- _WHAT IS BEING ASKED_
Go through the following data and transcribe exactly the stretch of lines from the one holding "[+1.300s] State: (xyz" to the one holding "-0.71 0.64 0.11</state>", both included.

- _Stored entries_
▶

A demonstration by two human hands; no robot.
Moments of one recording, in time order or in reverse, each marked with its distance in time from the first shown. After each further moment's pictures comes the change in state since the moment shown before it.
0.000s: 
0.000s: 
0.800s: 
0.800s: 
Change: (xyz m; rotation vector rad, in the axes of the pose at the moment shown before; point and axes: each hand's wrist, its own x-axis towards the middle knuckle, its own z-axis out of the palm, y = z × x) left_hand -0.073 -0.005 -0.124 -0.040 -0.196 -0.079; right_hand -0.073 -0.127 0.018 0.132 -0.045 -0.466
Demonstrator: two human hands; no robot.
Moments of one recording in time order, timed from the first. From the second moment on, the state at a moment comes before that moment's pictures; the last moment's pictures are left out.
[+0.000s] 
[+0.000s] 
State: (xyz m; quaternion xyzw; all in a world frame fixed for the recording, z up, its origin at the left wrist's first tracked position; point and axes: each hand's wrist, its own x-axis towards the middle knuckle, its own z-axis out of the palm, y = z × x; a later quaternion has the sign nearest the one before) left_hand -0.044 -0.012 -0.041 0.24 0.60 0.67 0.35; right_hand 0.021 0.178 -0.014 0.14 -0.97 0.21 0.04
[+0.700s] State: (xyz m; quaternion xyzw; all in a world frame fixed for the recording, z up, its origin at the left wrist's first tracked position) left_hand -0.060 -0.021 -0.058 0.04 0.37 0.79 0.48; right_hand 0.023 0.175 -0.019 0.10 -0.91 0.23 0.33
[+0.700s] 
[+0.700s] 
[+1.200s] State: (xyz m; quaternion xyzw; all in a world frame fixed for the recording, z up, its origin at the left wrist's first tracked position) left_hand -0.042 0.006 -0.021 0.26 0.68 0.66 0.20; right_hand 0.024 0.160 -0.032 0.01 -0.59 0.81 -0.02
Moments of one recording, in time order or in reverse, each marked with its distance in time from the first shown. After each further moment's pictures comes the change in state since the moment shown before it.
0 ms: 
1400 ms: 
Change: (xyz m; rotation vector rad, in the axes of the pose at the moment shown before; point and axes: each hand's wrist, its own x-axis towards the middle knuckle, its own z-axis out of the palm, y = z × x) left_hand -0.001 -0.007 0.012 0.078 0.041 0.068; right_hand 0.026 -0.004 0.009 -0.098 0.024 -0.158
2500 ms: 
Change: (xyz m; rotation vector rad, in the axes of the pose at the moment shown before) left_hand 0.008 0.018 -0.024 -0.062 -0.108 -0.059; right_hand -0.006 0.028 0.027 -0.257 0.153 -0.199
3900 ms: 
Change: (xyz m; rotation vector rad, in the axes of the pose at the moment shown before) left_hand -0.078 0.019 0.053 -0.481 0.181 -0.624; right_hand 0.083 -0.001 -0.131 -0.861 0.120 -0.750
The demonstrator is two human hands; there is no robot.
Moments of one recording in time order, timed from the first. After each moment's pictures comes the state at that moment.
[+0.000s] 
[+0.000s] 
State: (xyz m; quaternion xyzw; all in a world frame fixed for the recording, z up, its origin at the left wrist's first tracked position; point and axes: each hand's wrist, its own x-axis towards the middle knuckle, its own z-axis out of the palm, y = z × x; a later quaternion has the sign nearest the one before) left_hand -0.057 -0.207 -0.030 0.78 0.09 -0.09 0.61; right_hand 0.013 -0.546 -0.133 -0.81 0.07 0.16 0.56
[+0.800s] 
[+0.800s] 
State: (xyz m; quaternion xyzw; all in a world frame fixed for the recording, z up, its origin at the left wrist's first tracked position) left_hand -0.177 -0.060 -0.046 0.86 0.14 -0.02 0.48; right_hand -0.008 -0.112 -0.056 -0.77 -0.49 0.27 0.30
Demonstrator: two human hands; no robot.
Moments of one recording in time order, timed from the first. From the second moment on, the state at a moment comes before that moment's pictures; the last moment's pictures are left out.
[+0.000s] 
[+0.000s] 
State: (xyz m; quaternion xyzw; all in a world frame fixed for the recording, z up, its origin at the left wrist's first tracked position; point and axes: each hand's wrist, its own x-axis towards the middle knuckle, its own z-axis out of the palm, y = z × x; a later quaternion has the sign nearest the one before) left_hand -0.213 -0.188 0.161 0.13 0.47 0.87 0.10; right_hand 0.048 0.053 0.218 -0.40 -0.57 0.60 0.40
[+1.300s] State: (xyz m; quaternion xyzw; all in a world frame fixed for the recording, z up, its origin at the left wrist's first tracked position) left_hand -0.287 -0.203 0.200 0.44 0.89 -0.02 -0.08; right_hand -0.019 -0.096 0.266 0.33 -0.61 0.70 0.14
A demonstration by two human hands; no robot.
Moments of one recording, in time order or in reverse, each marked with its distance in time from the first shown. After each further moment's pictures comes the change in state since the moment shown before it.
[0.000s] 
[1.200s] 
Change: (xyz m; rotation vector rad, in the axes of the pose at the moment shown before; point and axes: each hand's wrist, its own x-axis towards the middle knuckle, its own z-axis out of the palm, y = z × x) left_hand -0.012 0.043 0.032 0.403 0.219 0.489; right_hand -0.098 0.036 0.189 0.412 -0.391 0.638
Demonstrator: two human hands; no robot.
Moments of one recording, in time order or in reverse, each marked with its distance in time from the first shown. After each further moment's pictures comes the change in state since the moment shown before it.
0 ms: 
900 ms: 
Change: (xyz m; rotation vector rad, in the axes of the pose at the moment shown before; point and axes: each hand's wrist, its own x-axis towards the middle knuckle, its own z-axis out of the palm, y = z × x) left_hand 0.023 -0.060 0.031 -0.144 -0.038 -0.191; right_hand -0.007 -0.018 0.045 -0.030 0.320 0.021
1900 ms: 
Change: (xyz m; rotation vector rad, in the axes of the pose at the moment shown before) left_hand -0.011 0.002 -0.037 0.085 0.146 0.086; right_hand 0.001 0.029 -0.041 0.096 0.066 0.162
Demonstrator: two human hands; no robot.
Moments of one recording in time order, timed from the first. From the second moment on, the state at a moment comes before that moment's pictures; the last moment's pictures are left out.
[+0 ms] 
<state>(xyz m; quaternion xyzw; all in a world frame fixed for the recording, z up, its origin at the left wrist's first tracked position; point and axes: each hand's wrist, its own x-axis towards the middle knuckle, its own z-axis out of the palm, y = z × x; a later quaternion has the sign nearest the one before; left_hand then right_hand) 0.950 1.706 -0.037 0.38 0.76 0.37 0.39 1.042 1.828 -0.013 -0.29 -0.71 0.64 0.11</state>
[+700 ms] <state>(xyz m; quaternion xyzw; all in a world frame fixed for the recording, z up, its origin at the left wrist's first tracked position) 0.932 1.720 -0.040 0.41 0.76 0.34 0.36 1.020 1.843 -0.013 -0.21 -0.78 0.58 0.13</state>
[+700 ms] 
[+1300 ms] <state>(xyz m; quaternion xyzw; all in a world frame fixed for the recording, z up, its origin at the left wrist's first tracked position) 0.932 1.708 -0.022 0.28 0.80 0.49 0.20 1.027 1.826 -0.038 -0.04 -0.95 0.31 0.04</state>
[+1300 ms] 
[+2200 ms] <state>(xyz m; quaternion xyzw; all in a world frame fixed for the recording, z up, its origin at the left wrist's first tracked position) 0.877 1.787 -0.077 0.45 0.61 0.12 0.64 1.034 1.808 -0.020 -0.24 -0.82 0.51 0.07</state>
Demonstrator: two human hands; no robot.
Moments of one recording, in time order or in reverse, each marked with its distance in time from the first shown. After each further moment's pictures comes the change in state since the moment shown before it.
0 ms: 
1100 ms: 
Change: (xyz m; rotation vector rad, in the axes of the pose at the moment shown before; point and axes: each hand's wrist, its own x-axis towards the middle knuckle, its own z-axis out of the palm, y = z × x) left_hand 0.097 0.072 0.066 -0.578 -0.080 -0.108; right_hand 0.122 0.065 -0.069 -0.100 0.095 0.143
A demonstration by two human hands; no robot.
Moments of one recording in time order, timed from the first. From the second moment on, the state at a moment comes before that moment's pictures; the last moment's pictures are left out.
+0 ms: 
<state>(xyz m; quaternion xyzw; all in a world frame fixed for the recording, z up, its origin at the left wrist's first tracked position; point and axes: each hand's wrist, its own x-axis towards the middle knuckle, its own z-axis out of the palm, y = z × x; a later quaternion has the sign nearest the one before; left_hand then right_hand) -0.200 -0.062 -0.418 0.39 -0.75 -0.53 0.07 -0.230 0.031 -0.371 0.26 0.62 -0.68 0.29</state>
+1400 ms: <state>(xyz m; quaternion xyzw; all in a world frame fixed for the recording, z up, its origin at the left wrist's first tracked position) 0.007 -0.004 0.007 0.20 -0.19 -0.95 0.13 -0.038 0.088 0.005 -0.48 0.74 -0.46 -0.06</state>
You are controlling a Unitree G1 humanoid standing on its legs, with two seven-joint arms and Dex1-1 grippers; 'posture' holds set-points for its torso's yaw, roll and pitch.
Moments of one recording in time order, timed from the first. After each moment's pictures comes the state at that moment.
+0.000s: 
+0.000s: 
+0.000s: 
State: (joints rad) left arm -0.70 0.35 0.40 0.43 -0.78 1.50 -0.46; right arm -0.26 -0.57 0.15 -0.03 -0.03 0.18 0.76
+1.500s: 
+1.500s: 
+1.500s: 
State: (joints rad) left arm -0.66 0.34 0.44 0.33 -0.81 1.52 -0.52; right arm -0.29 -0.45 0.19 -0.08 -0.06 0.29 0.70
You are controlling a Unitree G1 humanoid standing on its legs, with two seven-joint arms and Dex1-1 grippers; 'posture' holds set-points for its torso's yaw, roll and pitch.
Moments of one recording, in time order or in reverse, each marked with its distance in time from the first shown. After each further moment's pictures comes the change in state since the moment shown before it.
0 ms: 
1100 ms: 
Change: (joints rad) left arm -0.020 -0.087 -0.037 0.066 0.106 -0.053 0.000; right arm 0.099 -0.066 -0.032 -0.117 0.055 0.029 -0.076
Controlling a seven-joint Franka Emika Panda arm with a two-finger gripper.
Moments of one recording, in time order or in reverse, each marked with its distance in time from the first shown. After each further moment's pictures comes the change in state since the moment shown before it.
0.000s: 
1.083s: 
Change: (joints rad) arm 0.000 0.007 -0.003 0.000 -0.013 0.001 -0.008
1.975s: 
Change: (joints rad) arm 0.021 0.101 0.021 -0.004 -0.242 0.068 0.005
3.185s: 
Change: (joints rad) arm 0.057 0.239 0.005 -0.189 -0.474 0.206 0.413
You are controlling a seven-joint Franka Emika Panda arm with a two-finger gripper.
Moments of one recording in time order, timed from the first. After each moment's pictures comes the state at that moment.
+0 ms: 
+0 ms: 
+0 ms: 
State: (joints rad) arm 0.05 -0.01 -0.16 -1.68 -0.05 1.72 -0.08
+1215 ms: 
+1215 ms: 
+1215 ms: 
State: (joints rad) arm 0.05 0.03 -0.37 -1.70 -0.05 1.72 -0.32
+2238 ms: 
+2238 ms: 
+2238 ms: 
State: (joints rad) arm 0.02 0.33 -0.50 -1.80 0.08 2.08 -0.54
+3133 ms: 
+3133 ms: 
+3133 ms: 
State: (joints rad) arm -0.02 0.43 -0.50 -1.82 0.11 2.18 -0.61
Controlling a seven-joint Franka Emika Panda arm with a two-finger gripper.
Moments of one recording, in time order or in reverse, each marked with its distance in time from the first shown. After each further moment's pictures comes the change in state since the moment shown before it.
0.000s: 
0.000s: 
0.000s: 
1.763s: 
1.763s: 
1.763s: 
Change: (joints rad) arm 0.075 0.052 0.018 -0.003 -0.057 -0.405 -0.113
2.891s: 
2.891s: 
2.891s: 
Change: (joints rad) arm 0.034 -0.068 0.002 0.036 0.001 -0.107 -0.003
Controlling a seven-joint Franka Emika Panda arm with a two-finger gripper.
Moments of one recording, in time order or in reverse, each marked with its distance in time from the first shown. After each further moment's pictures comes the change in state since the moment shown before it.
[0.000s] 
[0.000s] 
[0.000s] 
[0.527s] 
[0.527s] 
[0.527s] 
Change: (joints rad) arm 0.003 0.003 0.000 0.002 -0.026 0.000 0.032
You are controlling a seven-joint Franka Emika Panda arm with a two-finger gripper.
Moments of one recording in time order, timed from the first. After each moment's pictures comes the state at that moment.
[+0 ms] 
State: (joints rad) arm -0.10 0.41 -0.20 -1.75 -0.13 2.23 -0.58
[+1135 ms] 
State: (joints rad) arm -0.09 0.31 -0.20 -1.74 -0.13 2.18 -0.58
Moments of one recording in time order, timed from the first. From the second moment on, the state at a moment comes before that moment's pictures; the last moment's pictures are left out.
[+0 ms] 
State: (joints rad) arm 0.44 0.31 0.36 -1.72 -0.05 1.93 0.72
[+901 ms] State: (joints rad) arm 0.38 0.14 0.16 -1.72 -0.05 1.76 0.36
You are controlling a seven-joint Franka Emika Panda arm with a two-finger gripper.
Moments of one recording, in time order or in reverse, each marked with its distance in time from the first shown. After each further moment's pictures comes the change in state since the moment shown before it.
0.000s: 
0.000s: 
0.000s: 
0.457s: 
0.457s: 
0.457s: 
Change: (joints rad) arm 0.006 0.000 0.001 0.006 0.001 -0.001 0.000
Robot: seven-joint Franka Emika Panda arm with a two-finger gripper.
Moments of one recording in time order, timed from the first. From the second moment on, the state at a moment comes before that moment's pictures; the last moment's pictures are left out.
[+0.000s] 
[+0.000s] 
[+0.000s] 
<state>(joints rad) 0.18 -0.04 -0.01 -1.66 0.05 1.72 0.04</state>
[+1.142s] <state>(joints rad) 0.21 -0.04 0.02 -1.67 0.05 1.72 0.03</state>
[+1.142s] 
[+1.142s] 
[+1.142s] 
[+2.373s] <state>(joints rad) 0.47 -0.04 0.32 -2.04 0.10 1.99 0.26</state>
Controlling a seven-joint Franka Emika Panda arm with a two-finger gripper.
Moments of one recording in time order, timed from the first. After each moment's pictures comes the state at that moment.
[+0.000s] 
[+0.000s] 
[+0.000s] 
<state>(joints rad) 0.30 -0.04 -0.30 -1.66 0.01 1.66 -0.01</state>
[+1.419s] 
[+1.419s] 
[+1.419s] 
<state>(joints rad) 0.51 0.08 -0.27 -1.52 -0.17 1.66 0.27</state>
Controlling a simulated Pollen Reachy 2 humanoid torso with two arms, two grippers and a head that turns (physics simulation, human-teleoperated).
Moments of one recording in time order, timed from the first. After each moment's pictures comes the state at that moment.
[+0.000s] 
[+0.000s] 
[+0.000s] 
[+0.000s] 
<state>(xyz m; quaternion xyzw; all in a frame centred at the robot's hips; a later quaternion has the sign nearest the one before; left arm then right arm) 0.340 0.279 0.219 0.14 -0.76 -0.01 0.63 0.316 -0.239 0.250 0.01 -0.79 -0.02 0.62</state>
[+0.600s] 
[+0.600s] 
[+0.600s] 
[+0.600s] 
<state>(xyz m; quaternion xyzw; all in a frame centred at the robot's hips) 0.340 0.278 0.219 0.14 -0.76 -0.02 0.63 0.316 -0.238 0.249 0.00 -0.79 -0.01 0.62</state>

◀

- _YOUR SOLUTION_
[+1.300s] State: (xyz m; quaternion xyzw; all in a world frame fixed for the recording, z up, its origin at the left wrist's first tracked position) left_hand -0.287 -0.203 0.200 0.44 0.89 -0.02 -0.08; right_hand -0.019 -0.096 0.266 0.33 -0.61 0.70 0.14
A demonstration by two human hands; no robot.
Moments of one recording, in time order or in reverse, each marked with its distance in time from the first shown. After each further moment's pictures comes the change in state since the moment shown before it.
[0.000s] 
[1.200s] 
Change: (xyz m; rotation vector rad, in the axes of the pose at the moment shown before; point and axes: each hand's wrist, its own x-axis towards the middle knuckle, its own z-axis out of the palm, y = z × x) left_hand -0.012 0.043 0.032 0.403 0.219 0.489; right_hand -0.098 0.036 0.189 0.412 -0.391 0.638
Demonstrator: two human hands; no robot.
Moments of one recording, in time order or in reverse, each marked with its distance in time from the first shown. After each further moment's pictures comes the change in state since the moment shown before it.
0 ms: 
900 ms: 
Change: (xyz m; rotation vector rad, in the axes of the pose at the moment shown before; point and axes: each hand's wrist, its own x-axis towards the middle knuckle, its own z-axis out of the palm, y = z × x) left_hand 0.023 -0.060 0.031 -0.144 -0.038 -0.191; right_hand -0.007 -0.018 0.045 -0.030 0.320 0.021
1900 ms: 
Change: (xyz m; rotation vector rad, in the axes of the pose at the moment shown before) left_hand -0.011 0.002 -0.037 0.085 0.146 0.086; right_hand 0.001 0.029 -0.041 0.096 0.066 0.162
Demonstrator: two human hands; no robot.
Moments of one recording in time order, timed from the first. From the second moment on, the state at a moment comes before that moment's pictures; the last moment's pictures are left out.
[+0 ms] 
<state>(xyz m; quaternion xyzw; all in a world frame fixed for the recording, z up, its origin at the left wrist's first tracked position; point and axes: each hand's wrist, its own x-axis towards the middle knuckle, its own z-axis out of the palm, y = z × x; a later quaternion has the sign nearest the one before; left_hand then right_hand) 0.950 1.706 -0.037 0.38 0.76 0.37 0.39 1.042 1.828 -0.013 -0.29 -0.71 0.64 0.11</state>

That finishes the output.